И рядом с этим виртуозно сочиненным портретом Робеспьера – шекспировский Пэк в «Сне в летнюю ночь», с откровенностью проявлений животного и пластичностью фавна – сыгранный на гастролях 1927–1928 гг. маленький юркий зверек, которого сохранила для нас видеозапись одной из репетиций Рейнхардта с Соколовым-Пэком, легко находимая в интернете. Уже много позже Соколов скажет, что всех его персонажей можно объединить в некий человеческий зоопарк. «Я внимательно слежу за животными и детьми… В роли дипломата я даю черты лисицы, в роли франта – петуха. И таким образом выявляю сущность типа. Мне кажется, что в прошлом я был обезьяной…». Эта атавистическая отсылка, этот жизнеутверждающий биологизм абсолютно раскрепощенного существа в Пэке был явлен им впервые и оказался просто обезоруживающим. Подобная, и ныне обращающая на себя внимание, животная органика Соколова-Пэка не вызывала бы такого изумления, если бы не вспомнить, что исполнителю – вовсе не балетному, а драматическому артисту – уже под сорок, и при том еще пять лет назад после тяжелейшей травмы голени для него пределом актерских мечтаний была роль столетнего хромого раввина с палкой. Диапазону харáктерного актера, его магической смене сценических ликов была посвящена специальная публикация Meatre Arts Monthly с фотографической вкладкой, подтверждающей гистрионический дар Соколова, к тому же и создателя изобретательных гримов.
Окончательно же Соколов переселяется за океан в 1937-м. Официально, по сообщениям газет, его ждали заключенные контракты с американскими киностудиями. Однако, как и большинству актеров-эмигрантов, Соколову, вполне успешно уже сотрудничавшему в парижском театре с Ш. Дюлленом и давно работавшему с режиссерами немецкого и французского кино, становилось ясно, что из стремительно погружавшейся в коричневый цвет Европы надо бежать. К тому времени он уже снялся в кинопроектах У. Дитерле, Ж. Ренуара, Абеля Ганса, В. Триваса… В 1937-м из актера эпизода он превращается в международную звезду: Соколов попадает в оскароносную картину «Жизнь Эмиля Золя» с Полом Муни в главной роли, где играет вторую по значению роль фильма – друга главного героя, известного художника-импрессиониста Поля Сезанна. Сценарий не давал актеру возможности «развернуться» в роли, и он пошел по пути создания некоего антропологического портрета условного, хоть и знаменитого «француза». Больших открытий, однако, не произошло. Наоборот, вскоре сыгранная «второплановая роль» проводника Ансельмо – маленького невзрачного, в мешковатых одежках косноязычного человечка, похожего на медвежонка, а на самом деле испанского партизана-подрывника – в фильме Сэма Вуда «По ком звонит колокол» (1942), экранизации только недавно вышедшего романа Эрнеста Хемингуэя, принесла Соколову единодушное признание и впоследствии была отмечена во всех киносправочниках. Интересно, что в фильме о Гражданской войне в Испании был занят целый ряд русских актеров-эмигрантов.

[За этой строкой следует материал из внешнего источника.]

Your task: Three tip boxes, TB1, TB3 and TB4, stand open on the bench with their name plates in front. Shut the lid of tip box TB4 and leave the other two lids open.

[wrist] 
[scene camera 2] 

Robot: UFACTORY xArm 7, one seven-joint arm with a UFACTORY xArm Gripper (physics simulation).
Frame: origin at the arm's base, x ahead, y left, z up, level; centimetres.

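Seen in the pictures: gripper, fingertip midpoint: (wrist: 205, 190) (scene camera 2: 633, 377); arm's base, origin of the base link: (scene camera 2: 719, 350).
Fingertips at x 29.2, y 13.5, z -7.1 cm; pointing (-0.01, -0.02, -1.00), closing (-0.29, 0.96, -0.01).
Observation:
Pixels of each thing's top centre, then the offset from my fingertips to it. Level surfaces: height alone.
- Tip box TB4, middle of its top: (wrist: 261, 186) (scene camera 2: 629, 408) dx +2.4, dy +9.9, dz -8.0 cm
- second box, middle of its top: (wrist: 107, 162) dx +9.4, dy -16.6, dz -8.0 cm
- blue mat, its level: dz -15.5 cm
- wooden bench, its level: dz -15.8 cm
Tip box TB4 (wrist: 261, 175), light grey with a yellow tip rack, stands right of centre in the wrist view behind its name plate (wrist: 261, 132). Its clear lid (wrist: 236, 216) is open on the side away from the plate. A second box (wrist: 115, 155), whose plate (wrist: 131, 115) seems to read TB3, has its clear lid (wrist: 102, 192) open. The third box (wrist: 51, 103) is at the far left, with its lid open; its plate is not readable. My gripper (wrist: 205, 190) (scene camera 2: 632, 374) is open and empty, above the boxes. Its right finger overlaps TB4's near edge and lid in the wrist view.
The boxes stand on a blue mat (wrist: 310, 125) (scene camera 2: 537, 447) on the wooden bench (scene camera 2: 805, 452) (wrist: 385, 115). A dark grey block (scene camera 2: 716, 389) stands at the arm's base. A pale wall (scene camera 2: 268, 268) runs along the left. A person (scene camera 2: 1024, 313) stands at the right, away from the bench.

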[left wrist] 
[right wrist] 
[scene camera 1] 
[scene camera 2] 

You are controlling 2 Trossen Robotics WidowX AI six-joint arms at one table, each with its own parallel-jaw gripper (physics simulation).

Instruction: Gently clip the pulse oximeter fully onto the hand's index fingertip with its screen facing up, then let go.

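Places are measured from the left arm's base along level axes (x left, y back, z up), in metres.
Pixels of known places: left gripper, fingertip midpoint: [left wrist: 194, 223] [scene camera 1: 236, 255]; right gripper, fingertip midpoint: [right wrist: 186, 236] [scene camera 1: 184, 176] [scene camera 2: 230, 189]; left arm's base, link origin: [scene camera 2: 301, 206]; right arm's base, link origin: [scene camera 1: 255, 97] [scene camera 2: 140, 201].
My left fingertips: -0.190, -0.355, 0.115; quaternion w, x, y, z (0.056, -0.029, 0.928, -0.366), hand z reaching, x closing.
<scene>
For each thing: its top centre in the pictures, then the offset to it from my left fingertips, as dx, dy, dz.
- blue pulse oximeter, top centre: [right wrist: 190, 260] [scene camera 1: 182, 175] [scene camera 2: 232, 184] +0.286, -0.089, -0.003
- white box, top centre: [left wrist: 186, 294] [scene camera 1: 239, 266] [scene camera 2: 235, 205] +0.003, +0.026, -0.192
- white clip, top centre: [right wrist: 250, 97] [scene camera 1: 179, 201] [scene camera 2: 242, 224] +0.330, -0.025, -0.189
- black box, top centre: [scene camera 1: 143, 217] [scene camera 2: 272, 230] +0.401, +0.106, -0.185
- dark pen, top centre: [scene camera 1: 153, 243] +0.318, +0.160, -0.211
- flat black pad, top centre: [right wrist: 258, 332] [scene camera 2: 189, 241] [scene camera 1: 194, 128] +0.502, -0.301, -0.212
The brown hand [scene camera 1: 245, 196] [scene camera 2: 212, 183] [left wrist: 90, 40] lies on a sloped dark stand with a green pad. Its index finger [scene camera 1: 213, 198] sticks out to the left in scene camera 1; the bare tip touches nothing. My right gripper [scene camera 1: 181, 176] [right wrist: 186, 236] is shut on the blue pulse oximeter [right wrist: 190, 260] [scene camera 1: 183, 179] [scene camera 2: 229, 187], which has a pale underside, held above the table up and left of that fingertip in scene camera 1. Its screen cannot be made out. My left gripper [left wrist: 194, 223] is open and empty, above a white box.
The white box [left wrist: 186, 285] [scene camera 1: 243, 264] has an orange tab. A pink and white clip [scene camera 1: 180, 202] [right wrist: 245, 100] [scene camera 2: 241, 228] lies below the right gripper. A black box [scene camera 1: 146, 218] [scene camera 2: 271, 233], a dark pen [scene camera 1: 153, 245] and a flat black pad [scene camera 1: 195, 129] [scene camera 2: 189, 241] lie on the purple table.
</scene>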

В конце войны Соколов ставит, наверное, самую необычную и самую громкую свою вещь – в маленьком калифорнийском театре-студии «Бичвуд Плейхаус». Она называется Cry Havoc! (т. е. «Всем смерть!». Якобы название пьесы восходит к шекспировскому «Юлию Цезарю», сцене из III акта, словам Марка Антония после убийства Цезаря: Cry “Havoc!” and let slip the dogs of war) и продолжает в творчестве Соколова тему войны, всякой войны, всегда ненавистной Соколову. На сей раз речь шла о завершившихся поражением боях англо-американских войск за филиппинский остров Батаан (часть Тихоокеанской операции). Заметим, что в ноябре 1943 г. на экраны Сан-Франциско вышел фильм c одноименным названием (режиссер Р.Торн), снятый по тому же сценарию. Однако голливудская продукция в жанре «военного кино», в которой удалось занять 15 красивых актрис, сильно отличалась от показанного Соколовым-режиссером на маленькой студийной сцене, хотя в том же Голливуде. Достигнутое Соколовым с его командой из полутора десятков непрофессиональных актриc-любительниц (премьера состоялась в сентябре 1942-го) сравнивали с внезапным ударом молнии. Ясно, что постановку русский актер воспринимал как личное высказывание, как свою гражданскую миссию. В маленьком зальчике вместимостью всего 100 мест высекалась грозовая искра, не оставившая никого равнодушным. Спектакль прозвучал как набат, как тот самый колокол Хемингуэя, и это там, где многие все еще были бесконечно далеки от темы войны, пребывая в природной нирване западного океанского побережья и имея весьма смутное представление о нацизме, холокосте, горах трупов и прочем, творившемся за пределами США.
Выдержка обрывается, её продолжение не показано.